Required work: Retype the entries exactly; omit all pictures.

=== Available data ===

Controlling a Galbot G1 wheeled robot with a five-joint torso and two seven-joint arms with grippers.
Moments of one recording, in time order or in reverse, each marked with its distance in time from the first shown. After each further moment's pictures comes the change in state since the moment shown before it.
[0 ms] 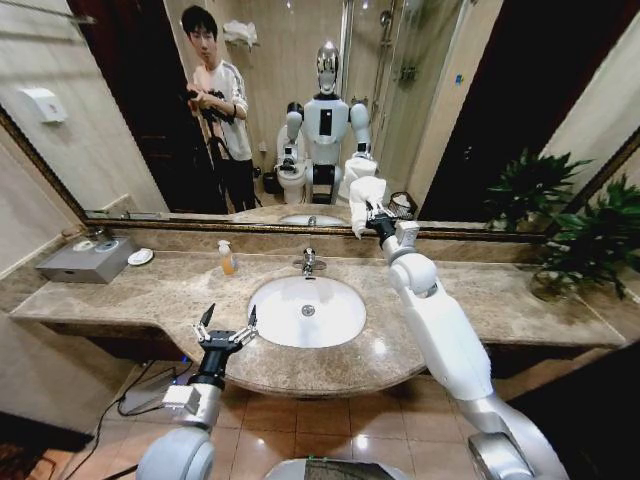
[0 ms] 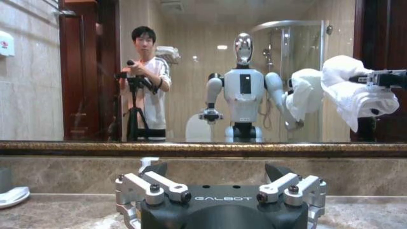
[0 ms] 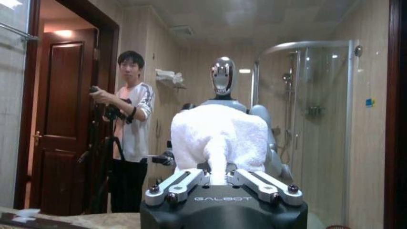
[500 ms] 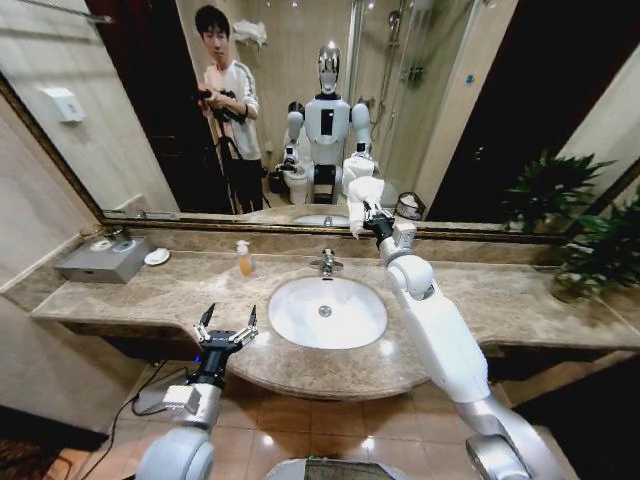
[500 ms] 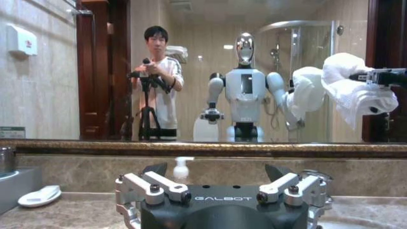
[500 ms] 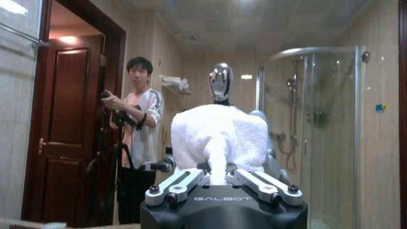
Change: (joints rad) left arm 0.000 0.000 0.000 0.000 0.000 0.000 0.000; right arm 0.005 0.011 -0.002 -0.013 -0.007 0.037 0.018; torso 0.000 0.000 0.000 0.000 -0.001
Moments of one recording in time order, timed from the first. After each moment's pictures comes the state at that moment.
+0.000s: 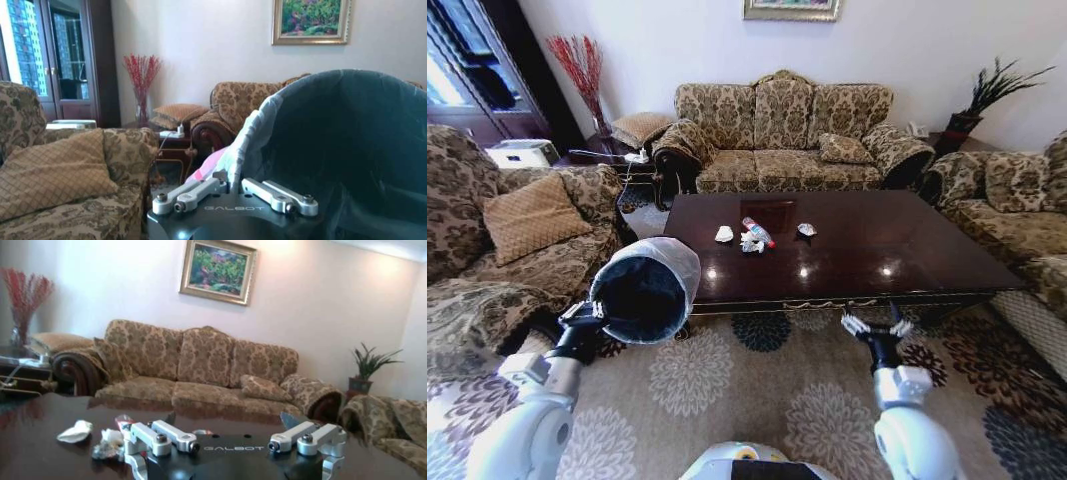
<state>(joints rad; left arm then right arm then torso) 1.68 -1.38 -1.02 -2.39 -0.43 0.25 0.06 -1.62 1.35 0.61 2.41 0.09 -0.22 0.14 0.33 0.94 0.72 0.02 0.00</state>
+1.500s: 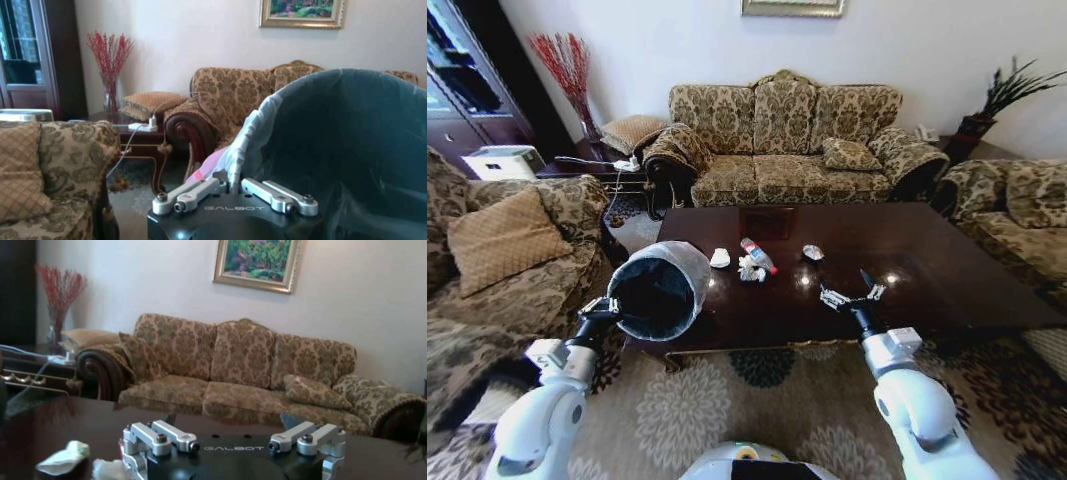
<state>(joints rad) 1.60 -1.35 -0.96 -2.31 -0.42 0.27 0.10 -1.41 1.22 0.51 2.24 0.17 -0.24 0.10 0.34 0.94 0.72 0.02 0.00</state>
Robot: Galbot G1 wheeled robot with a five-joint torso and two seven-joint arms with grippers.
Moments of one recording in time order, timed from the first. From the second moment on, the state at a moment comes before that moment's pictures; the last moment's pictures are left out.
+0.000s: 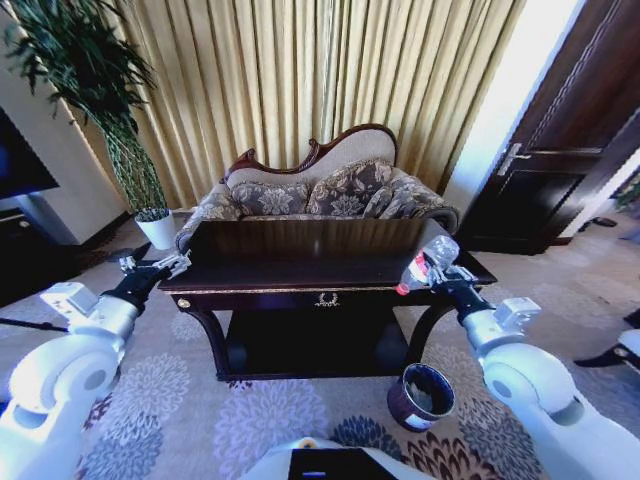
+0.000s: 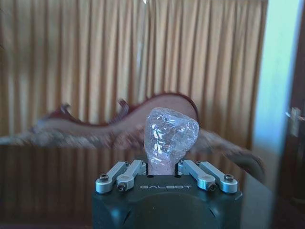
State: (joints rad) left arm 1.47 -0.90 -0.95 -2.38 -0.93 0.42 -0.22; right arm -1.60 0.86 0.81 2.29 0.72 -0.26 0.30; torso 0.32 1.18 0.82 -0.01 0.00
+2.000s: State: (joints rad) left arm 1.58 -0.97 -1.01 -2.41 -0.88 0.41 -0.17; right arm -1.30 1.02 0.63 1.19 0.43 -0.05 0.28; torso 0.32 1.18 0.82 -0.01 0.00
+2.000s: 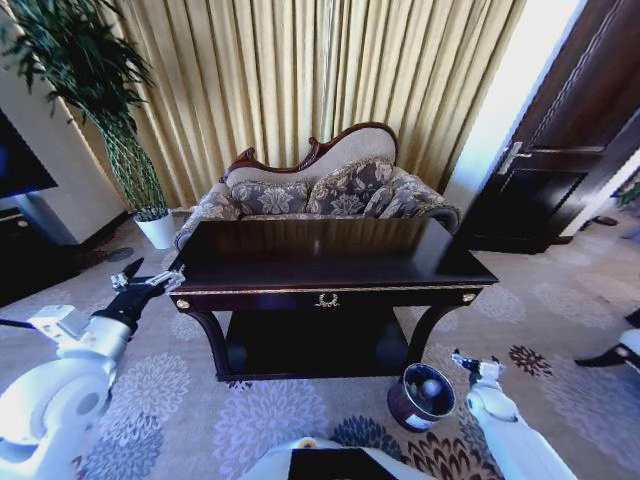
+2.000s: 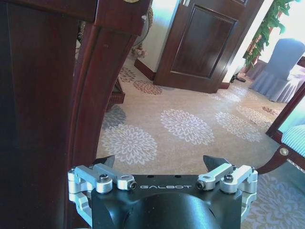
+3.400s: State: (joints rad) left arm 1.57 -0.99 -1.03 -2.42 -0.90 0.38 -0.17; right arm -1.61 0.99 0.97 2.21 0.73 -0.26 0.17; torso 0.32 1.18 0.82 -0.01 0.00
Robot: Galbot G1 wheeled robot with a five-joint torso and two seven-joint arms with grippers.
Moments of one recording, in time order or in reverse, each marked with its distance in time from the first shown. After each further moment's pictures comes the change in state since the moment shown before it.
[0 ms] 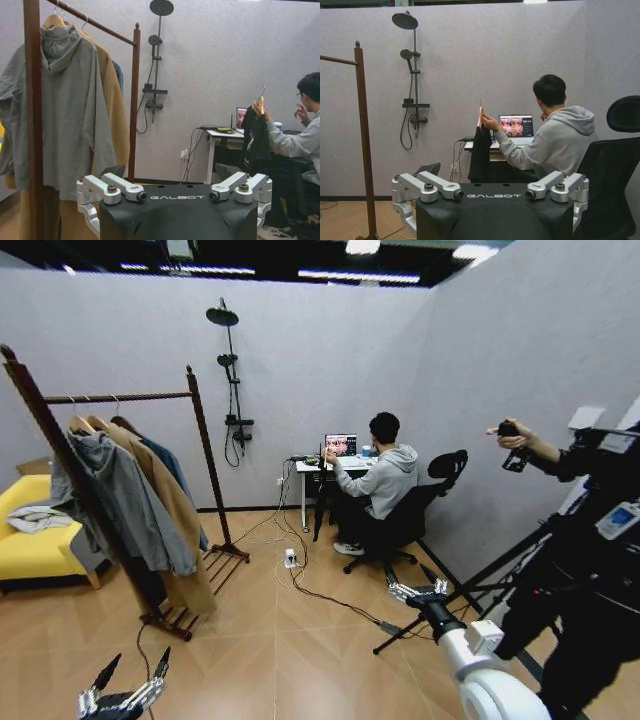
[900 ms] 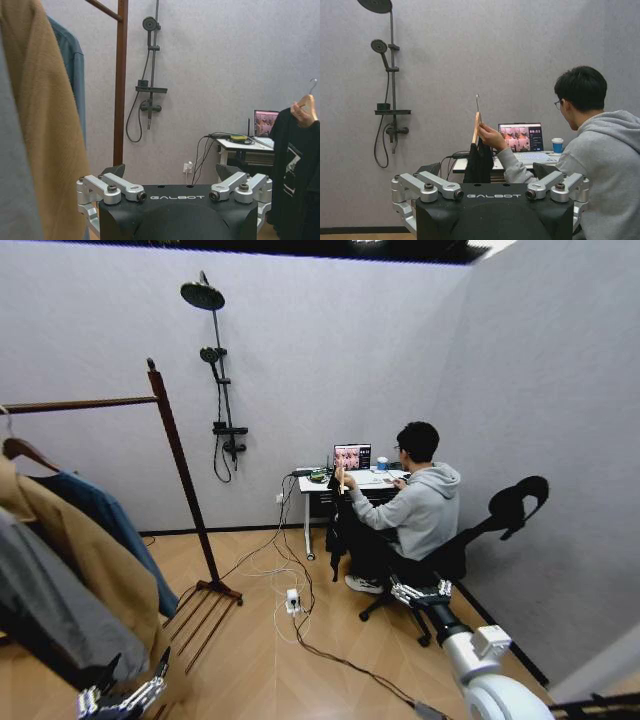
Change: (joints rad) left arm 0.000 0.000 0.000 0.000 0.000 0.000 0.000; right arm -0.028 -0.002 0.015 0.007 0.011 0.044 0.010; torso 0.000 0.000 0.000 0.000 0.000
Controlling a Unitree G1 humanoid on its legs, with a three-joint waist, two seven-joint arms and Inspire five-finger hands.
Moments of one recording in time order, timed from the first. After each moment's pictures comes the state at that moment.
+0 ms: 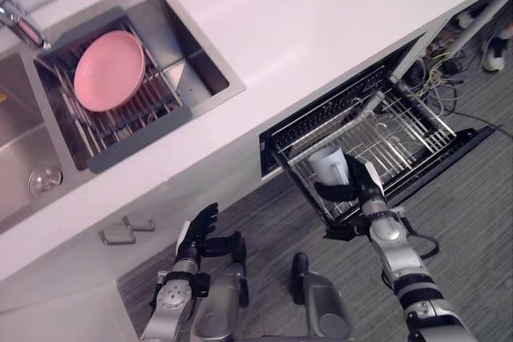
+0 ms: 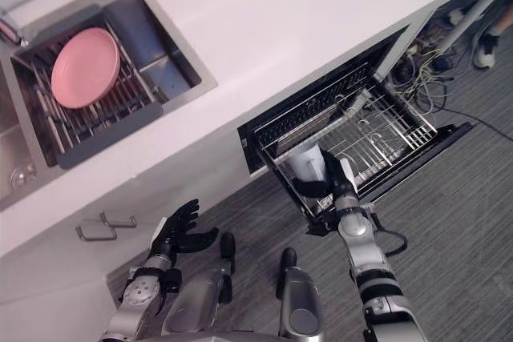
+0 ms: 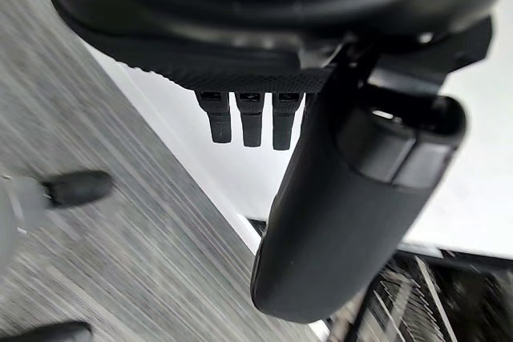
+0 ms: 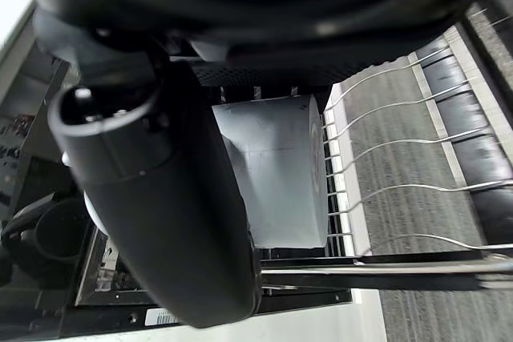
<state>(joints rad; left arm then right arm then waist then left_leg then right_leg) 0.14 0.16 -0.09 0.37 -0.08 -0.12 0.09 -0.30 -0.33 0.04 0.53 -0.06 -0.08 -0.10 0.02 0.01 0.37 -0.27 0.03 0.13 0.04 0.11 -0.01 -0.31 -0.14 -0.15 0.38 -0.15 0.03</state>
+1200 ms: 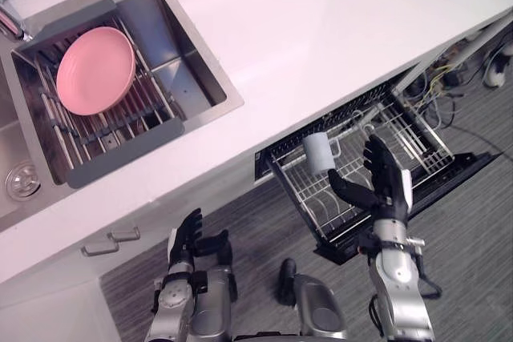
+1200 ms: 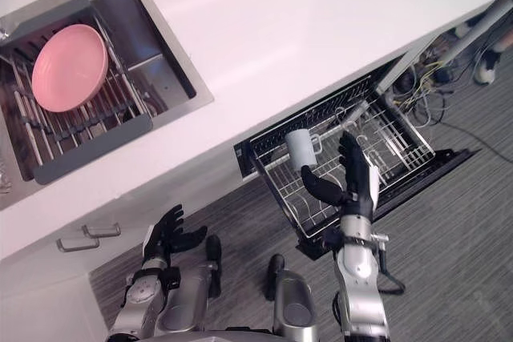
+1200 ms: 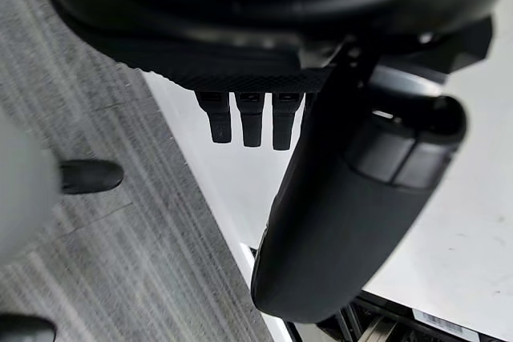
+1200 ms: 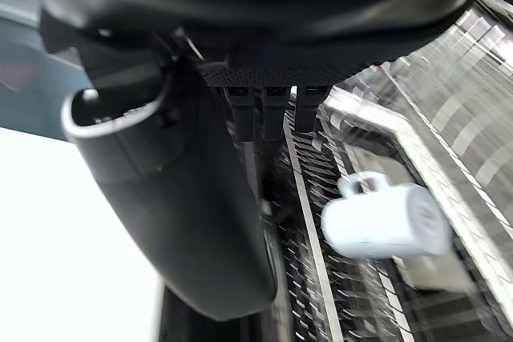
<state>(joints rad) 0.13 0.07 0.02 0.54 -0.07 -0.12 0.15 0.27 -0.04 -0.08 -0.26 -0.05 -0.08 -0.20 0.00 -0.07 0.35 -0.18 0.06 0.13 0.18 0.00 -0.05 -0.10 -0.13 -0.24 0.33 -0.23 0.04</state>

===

Written solution:
Controlling a Galbot G1 wheeled robot with a five-joint torso and two seven-joint arms with grippers.
Moments of one recording, in time order or in reverse, each marked with its distance in time from the first shown. After each further moment's pictures comes the change in state since the moment shown before it.
[0 ms] 
[0 ms] 
[0 ms] 
[500 ms] 
[500 ms] 
[500 ms] 
Change: (joints rad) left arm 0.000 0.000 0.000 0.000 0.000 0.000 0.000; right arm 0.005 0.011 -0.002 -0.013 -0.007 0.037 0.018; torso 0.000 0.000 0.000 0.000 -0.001
Moments of one recording in time order, timed from the first. After each moment's pictures comes the state at that moment.
+0.000s: 
<state>(joints rad; left arm then right arm then torso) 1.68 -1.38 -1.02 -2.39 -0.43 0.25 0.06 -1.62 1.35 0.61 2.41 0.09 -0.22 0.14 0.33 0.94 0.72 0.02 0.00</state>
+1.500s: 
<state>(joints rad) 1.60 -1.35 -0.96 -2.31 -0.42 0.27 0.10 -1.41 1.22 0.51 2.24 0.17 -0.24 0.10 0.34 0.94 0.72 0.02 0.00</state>
Robot: Galbot G1 wheeled robot with a five-joint torso and two seven-joint arms with grippers.
Moments of one recording in time order, timed from the first. From the second moment on, the state at a moment comes before that moment's pictures; the last moment's pictures are left out.
+0.000s: 
+0.000s: 
State: (joints rad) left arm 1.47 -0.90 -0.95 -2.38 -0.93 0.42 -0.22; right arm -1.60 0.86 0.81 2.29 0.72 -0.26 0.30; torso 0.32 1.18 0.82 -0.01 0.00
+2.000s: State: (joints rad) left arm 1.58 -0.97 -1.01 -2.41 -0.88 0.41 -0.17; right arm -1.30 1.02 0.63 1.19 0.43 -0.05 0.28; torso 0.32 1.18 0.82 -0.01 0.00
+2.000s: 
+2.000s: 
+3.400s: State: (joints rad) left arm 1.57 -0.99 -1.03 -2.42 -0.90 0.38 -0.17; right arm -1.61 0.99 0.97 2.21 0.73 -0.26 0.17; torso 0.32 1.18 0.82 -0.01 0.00
Robot: Galbot G1 wheeled robot with a five-joint torso and two seven-joint arms with grippers.
Moments of one recording, in time order or in reverse, each marked with its distance in time from the first shown. After each further moment's pictures comes the change in state since the moment shown before it.
[0 ms] 
[900 ms] 
Change: (joints rad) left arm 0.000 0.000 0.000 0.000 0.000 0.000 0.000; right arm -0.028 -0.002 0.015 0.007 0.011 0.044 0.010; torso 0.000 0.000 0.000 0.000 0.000
Controlling a Unitree G1 humanoid on its legs, with a three-joint waist, two seven-joint arms and Inspire five-finger hands.
Moments of one recording in time order, timed from the first. After each moment's pictures comes the state at that moment.
+0 ms: 
+0 ms: 
+0 ms: 
+0 ms: 
<state>(joints rad; left arm then right arm then waist then left_leg then right_leg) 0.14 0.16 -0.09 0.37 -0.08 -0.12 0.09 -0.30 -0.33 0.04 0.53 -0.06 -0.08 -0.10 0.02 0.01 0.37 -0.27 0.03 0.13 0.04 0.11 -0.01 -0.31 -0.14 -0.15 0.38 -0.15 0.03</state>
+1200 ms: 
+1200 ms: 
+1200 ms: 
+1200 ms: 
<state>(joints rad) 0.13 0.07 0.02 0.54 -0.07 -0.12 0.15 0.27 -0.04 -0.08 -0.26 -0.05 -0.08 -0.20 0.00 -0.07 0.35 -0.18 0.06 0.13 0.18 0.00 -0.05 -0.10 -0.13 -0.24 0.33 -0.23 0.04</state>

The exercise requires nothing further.